◆ TASK REQUIREMENTS ◆
Transcribe, exactly and without pictures, the lines below from the line with "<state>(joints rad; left" to the line with "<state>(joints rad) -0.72", both ends included, and no others.

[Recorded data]
________________________________________

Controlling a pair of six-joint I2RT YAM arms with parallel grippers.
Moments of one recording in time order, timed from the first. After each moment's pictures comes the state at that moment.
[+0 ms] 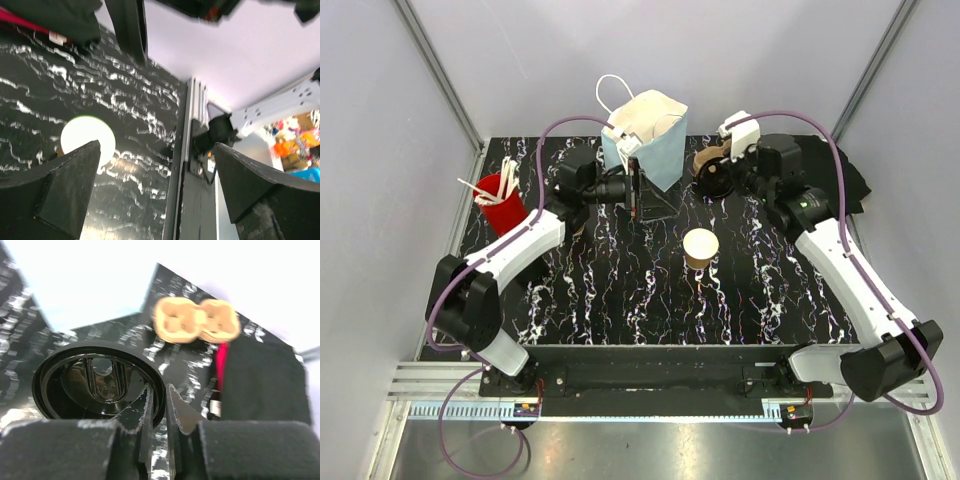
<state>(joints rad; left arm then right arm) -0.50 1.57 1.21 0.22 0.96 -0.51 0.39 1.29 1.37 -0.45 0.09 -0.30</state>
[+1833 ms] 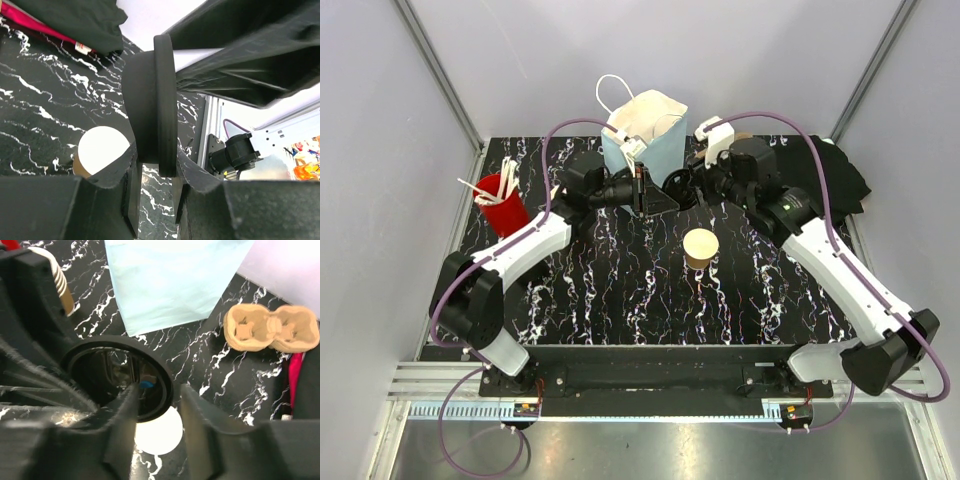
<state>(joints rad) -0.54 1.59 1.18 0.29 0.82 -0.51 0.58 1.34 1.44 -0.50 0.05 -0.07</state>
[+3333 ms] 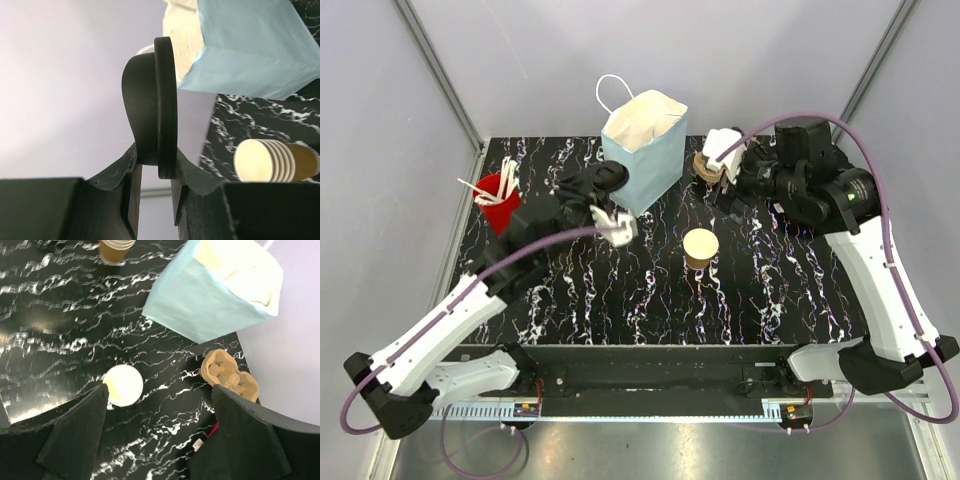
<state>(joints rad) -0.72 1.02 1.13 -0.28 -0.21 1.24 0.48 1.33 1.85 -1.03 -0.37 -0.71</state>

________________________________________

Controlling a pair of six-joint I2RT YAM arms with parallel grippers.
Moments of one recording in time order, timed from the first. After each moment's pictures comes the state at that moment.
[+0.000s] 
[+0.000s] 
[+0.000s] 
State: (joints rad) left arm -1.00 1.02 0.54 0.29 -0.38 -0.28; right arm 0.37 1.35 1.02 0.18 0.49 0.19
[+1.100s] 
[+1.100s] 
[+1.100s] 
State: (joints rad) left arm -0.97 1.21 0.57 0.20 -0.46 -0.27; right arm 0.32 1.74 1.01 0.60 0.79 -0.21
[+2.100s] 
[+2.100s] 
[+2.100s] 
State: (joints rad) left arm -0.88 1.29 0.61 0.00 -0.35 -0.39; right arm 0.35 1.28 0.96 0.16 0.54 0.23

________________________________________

◆ ANSWER BOX ◆
<state>(joints rad; left arm then right arm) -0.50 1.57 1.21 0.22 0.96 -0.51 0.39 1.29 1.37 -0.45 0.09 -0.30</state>
[+1833 ms] 
<state>(joints rad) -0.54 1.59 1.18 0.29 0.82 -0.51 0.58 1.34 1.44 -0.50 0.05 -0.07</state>
[+3333 ms] 
<state>(joints rad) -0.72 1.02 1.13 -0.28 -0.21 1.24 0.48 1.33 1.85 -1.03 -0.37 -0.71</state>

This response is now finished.